Dear fathers and mothers of Ireland, believe in your vocation, that beautiful vocation of marriage and parenthood which God has given to you. Believe that God is with you—for all parenthood in heaven and on earth takes its name from him. Do not think that anything you will do in life is more important than to be a good Christian father or mother. May Irish mothers, young women and girls not listen to those who tell them that working at a secular job, succeeding in a secular profession, is more important than the vocation of giving life and caring for this life as a mother. The future of the Church, the future of humanity depend in great part on parents and on the family life that they build in their homes. The family is the true measure of the greatness of a nation, just as the dignity of man is the true measure of civilization.
7. Your homes should always remain homes of prayer. As I leave today this island which is so dear to my heart, this land and its people which is such a consolation and strength to the Pope, may I express a wish : that every home in Ireland may remain, or may begin again to be, a home of daily family prayer. That you would promise me to do this would be the greatest gift you could give me as I leave your hospitable shores.
I know that your Bishops are preparing a pastoral programme designed to encourage greater sharing by parents in the religious education of their children under the motto "handing on the faith in the home". I am confident that you will all join in this programme with enthusiasm and generosity. To hand on to your children the faith you received from your parents is your first duty and your greatest privilege as parents. The home should be the first school of religion, as it must be the first school of prayer. The great spiritual influence of Ireland in the history of the world was due in great degree to the religion of the homes of Ireland, for here is where evangelization begins, here is where vocations are nurtured. I appeal therefore to Irish parents to continue fostering vocations to the priesthood and the religious life in their homes, among their sons and daughters. It was, for generations, the greatest desire of every Irish parent to have a son a priest or religious, to have a daughter consecrated to God. May it continue to be your desire and your prayer. May increased opportunities for boys and girls never lessen your esteem for the privilege of having a son or daughter of yours selected by Christ and called by him to give up all things and follow him.
I entrust all this to Mary, bright "Sun of the Irish race". May her prayers help all Irish homes to be like the holy house of Nazareth.

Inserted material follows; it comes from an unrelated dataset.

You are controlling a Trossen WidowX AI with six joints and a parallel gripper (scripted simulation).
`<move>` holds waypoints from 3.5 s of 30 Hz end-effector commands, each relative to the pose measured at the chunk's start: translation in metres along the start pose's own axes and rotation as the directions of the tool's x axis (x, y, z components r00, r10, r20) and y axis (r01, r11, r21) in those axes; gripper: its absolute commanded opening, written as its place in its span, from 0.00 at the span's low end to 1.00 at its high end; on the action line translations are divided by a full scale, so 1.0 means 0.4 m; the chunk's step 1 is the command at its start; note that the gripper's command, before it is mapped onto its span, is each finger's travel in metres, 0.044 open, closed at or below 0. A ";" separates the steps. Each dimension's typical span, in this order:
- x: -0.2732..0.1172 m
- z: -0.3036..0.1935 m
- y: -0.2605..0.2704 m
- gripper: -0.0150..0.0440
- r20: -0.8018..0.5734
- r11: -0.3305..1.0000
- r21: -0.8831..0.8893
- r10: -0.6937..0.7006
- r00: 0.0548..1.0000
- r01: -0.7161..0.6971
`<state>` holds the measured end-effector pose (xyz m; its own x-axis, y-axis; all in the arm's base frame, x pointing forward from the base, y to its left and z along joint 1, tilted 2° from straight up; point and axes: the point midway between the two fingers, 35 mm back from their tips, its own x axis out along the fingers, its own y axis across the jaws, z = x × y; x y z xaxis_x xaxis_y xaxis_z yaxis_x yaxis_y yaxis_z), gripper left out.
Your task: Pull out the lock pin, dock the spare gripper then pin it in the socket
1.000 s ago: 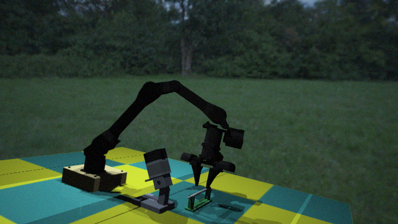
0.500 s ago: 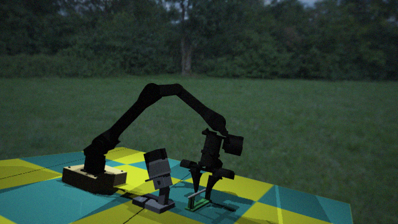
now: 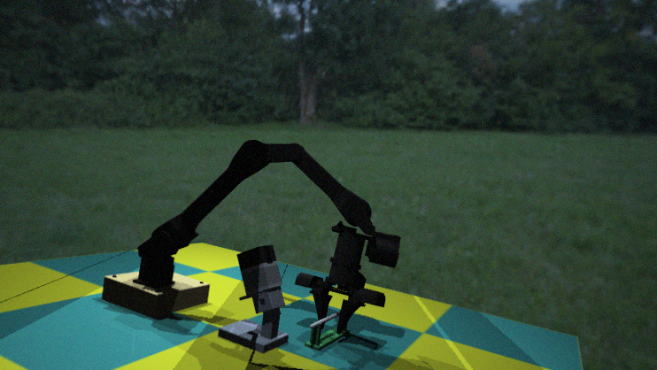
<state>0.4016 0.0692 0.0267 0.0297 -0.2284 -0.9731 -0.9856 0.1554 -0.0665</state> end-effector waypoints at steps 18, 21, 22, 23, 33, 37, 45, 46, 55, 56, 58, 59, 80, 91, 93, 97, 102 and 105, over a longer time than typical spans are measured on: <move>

From them may young Christians go forth, as Jesus did from Nazareth. May they go forth in the power of the Spirit to continue Christ's work and to follow in his footsteps towards the end of the millennium, into the twenty-first century. Mary will keep you all close to him, who is "Father of the world to come" (Is 9 :6).
Dia agus Muire libh !
May God and Mary be with you and with the families of Ireland, always !
Slán go deo le brón is buairt. Agus beannacht Dé libh go léir.